> TASK TO COMPLETE
Once the pictures are set aside, copy the data below exactly as it stands.
=====
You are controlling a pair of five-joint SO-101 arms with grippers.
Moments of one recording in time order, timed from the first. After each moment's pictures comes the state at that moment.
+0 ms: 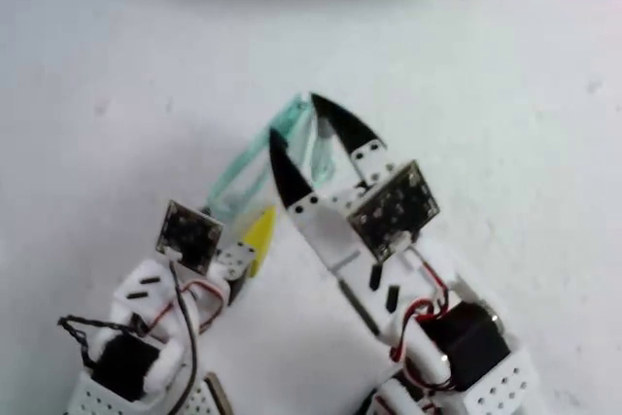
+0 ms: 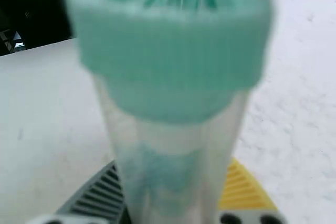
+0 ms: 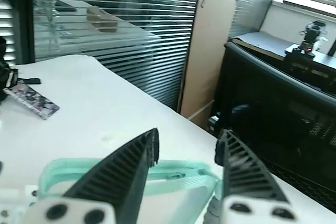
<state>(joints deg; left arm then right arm) 21.0 -104.6 84.0 52.9 1.3 -38.2 -68.2 40.0 39.6 13.4</state>
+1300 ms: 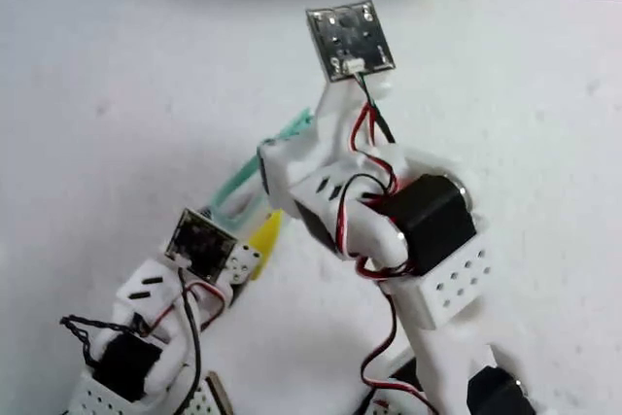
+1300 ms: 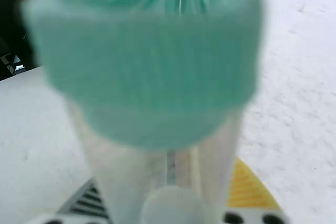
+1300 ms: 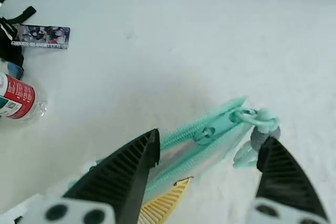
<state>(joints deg) 22.1 -104.8 83.9 51.8 -4.3 -40.0 -24.6 -16.0 90.9 -16.0</state>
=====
> EXPECTED OUTPUT
You are controlling a pair of five-joint SO-101 arms with grippers.
Moments of one recording in time order, timed from the first. After each moment's pictures comes the state at that moment.
+0 ms: 
+0 ms: 
+0 ms: 
<state>(joints deg; left arm then right arm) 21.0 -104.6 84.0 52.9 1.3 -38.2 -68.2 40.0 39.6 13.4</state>
+1300 ms: 
+1300 ms: 
+1300 ms: 
<state>(joints deg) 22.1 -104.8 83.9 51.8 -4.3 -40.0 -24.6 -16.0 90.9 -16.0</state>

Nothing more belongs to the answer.